用对象关系去思考 LEFT JOIN 的用法

有这样两个表－－ custom 和 address 表。

对于每个customer, 有0个到多个地址。对于地址，本来是一定有customer的，但是这里加入一个非法的地址。address用外键cid关联到customer。

这个语句：select custom.*, address.address from custom left join address on address.cid = custom.cid;

相当于找出所有的customer, 然后对应找出每个customer的address－－select了customer以后，然后把address乘过来。

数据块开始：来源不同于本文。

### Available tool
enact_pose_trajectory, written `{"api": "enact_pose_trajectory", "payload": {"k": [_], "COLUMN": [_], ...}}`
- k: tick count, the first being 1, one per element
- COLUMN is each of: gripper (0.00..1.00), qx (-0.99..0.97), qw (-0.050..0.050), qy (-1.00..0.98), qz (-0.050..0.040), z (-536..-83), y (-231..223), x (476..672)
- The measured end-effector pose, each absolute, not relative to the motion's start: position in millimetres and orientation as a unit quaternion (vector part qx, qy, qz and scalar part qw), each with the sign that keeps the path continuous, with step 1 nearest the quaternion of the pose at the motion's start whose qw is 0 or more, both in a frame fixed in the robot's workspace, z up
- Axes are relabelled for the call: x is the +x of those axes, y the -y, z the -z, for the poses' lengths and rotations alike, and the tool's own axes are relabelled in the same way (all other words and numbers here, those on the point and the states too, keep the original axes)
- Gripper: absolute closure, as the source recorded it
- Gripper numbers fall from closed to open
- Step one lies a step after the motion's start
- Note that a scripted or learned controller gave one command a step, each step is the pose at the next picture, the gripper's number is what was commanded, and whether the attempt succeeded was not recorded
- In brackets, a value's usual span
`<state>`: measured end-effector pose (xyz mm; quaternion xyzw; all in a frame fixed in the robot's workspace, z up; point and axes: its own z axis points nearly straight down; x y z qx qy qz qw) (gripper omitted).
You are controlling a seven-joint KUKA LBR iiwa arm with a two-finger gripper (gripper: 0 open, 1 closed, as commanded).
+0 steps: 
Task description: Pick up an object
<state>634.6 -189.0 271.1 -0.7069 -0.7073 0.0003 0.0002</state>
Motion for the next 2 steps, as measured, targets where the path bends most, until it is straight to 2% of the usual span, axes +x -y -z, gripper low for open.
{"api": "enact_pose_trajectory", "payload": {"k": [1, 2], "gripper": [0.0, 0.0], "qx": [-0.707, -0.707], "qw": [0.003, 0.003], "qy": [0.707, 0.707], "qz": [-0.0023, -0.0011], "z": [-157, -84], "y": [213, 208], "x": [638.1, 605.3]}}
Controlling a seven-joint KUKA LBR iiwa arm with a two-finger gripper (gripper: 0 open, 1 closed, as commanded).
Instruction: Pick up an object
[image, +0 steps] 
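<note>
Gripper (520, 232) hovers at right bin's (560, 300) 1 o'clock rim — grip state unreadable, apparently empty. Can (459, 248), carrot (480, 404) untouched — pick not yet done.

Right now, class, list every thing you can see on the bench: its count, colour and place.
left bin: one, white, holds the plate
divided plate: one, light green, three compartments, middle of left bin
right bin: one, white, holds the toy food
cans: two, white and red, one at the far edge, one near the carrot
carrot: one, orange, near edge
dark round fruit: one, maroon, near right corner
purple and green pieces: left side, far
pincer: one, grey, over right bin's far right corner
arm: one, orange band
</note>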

select custom.*, address.address from custom left join address on address.cid = custom.cid;
1|custom1|addr1 of c1
1|custom1|addr2 of c1
2|custom2|
3|custom3|addr1 of c3
3|custom3|addr2 of c3
4|custom4|addr1 of c4

而相反的结果是：

sqlite> select custom.*, address.address from address left join custom on address.cid = custom.cid;
1|custom1|addr1 of c1
1|custom1|addr2 of c1
3|custom3|addr1 of c3
3|custom3|addr2 of c3
4|custom4|addr1 of c4
||missing custom, invalid address

则是对于每个地址，去找customer。

测试时候所用的所有数据如下：

sqlite> .schema custom
CREATE TABLE custom( cid int,
cname varchar(32));

sqlite> select * from custom;
1|custom1
2|custom2
3|custom3
4|custom4

sqlite> .schema address
CREATE TABLE address(aid int, cid int, address text); - - sqlite保留了我创建时候的格式..

sqlite> select * from address;
1|1|addr1 of c1
2|1|addr2 of c1
3|3|addr1 of c3
4|3|addr2 of c3
5|4|addr1 of c4
6|0|missing custom, invalid address

后记：这个测试的动机和部分内容来源于SQLObject开发文档。